11/01/2022, 10:16 AM
then on second run it was 1.8 seconds
This is very weird. Are you running any other workloads or SW on the server?
a

Ajay Pilaniya

11/01/2022, 10:16 AM
@Andrey Pechkurov Some inserts are being performed. Should I stop the ingestion job and try again?
Andrey Pechkurov

Andrey Pechkurov

11/01/2022, 10:17 AM
INSERTs via PGWire?
a

Ajay Pilaniya

11/01/2022, 10:17 AM
@Andrey Pechkurov Yes
Andrey Pechkurov

Andrey Pechkurov

11/01/2022, 10:17 AM
How many connections are you using for the INSERTs?
a

Ajay Pilaniya

11/01/2022, 10:17 AM
One Connection Only. Every 10 minutes I am inserting 200k records
Andrey Pechkurov

Andrey Pechkurov

11/01/2022, 10:18 AM
Long-running INSERTs or lots of them may lead to query slow down
10:18 AM
Every 10 minutes I am inserting 200k records
Is it in a single transaction?
10:18 AM
Are rows in-order or out-of-order?
a

Ajay Pilaniya

11/01/2022, 10:20 AM
@Andrey Pechkurov I am inserting in batches of 10k. So 15 transactions. Between every transaction I have a delay of 5 seconds. Since this is dummy data I am inserting rows one week older (basically
now() - oneWeek
)
Andrey Pechkurov

Andrey Pechkurov

11/01/2022, 10:23 AM
If you have lots of O3 (out-of-order) inserts, this may keep all worker threads busy
10:23 AM
Please try stopping the ingestion and then re-run the queries
10:23 AM
If this helps, you should consider using an ILP client to ingest the data. It's more efficient than INSERT over PGWire
a

Ajay Pilaniya

11/01/2022, 10:24 AM
@Andrey Pechkurov I think due to heavy insertions there was some delay. Just stopped the ingestion and getting the results in 500ms constantly.
Andrey Pechkurov

Andrey Pechkurov

11/01/2022, 10:25 AM
Could you also check your original query?
a

Ajay Pilaniya

11/01/2022, 10:25 AM
yes we will use ILP in longer run but for just load testing we used PGWire as we had this integrated already in our codebase
10:25 AM
@Andrey Pechkurov For original query also getting response in 550ms. Sometimes even below 500.
Andrey Pechkurov

Andrey Pechkurov

11/01/2022, 10:35 AM
That's much closer to what I'd expect to see
10:35 AM
Are you happy with this execution time?
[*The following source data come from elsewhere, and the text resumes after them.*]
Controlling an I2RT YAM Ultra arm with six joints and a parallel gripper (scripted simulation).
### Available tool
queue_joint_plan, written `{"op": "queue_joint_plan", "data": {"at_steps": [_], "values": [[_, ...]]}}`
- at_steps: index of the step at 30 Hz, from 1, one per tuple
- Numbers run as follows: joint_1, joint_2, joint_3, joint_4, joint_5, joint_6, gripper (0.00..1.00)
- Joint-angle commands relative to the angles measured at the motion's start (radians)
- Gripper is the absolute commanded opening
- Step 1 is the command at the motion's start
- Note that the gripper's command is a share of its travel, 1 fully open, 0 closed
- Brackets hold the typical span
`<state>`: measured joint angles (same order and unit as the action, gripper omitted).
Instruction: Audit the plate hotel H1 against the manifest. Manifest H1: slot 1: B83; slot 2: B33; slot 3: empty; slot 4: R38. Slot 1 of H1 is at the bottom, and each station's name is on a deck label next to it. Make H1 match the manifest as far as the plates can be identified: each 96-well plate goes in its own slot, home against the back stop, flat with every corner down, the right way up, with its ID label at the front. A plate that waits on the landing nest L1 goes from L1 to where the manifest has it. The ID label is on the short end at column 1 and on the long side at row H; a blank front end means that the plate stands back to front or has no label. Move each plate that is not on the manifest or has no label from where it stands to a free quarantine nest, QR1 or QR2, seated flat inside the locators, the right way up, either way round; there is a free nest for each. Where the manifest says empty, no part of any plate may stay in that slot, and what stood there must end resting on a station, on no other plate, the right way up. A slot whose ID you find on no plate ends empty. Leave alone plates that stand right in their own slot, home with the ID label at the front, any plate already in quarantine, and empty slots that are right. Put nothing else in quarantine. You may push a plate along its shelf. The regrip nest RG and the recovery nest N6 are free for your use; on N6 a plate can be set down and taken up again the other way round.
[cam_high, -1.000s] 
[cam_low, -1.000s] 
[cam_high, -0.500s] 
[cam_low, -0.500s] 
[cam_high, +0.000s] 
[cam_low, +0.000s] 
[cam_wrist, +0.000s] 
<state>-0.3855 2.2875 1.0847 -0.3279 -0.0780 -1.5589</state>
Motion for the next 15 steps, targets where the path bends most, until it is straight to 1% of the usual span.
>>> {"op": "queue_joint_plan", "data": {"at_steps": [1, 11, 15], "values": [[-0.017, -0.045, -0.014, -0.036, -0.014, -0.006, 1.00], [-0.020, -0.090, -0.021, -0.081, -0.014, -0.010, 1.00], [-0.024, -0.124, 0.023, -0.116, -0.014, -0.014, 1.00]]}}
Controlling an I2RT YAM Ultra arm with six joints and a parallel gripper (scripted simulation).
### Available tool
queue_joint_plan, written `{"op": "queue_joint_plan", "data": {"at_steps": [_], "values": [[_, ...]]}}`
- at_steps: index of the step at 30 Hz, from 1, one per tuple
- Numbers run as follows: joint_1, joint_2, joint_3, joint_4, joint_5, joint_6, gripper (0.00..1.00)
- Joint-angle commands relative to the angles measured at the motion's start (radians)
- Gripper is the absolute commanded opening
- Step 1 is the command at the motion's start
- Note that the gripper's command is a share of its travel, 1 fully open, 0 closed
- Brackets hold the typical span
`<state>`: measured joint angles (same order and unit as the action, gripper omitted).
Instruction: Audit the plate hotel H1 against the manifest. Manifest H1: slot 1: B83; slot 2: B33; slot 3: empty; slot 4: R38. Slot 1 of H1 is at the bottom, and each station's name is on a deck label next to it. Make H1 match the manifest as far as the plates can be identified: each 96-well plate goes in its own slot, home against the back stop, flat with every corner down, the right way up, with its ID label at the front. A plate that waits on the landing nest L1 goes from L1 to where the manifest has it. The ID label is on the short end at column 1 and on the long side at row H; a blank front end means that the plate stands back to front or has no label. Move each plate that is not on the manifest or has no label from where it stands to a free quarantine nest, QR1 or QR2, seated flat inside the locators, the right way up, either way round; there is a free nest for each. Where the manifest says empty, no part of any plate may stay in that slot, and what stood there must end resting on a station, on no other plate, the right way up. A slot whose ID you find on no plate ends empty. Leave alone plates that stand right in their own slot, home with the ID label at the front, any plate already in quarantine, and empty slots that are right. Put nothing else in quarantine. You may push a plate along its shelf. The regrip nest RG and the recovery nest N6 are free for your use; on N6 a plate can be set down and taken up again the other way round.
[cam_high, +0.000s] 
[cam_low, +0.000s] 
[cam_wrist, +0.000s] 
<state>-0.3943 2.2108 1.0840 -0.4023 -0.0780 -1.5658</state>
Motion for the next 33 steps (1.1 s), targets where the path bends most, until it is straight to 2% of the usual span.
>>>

If not, what're your expectations?
a

Ajay Pilaniya

11/01/2022, 10:37 AM
@Andrey Pechkurov For now it seems fine to me. By tomorrow evening I should have around 50 million rows and then I can say for sure that it meets expectation.
Andrey Pechkurov

Andrey Pechkurov

11/01/2022, 10:47 AM
OK, sounds good. Please let me know how it goes
a

Ajay Pilaniya

11/02/2022, 3:22 PM
@Andrey Pechkurov We have ingested around 50 million rows in the table. Most of the queries seems fine to me but one thing that is bugging me is response time of
count_distinct
on non-symbol columns. I have a high cardinality column and
count_distinct
is taking around 12 seconds. Is there any way we can improve this?
Andrey Pechkurov

Andrey Pechkurov

11/02/2022, 3:39 PM
Hi Ajay
3:39 PM
Is it a string column?
3:40 PM
count_distinct
also supports int/long types and it should work faster than for a string column
3:41 PM
If string type is a must-have, could you create a GH issue with the description of your scenario and execution times. Maybe that's something we could optimize in one of future releases
a

Ajay Pilaniya

11/03/2022, 4:25 AM
@Andrey Pechkurov It is a string column (we generate unique strings (UUID) for every request). I will log it as GH issue. Also I had one more question, is there any limit on symbol column capacity? How do I decide which column can be created as symbol? I have some columns with 10k distinct values, some with 100k distinct values and some ever growing distinct values. How do I decide which column can be treated as symbol?
Andrey Pechkurov

Andrey Pechkurov

11/03/2022, 6:38 AM
No enforced limit
6:40 AM
How do I decide which column can be treated as symbol?
The rule of thumb is the following. If you know that column values are repeated in multiple rows, use symbol. Symbol is a dictionary type, so you would be saving disk space - internal symbol codes (dictionary ids) will be stored for each row instead of repeated strings
a

Ajay Pilaniya

11/03/2022, 8:00 AM
@Andrey Pechkurov One more thing... Is there any documenation on scaling strategies around QuestDB? Can we have multi node setup in it?
Andrey Pechkurov

Andrey Pechkurov

11/03/2022, 8:34 AM
Can we have multi node setup in it?
Not yet, but we're working on replication now.
8:35 AM
Until it's released, your only option is application-level sharding/replication.
a

Ajay Pilaniya

11/03/2022, 8:39 AM
@Andrey Pechkurov Okay got it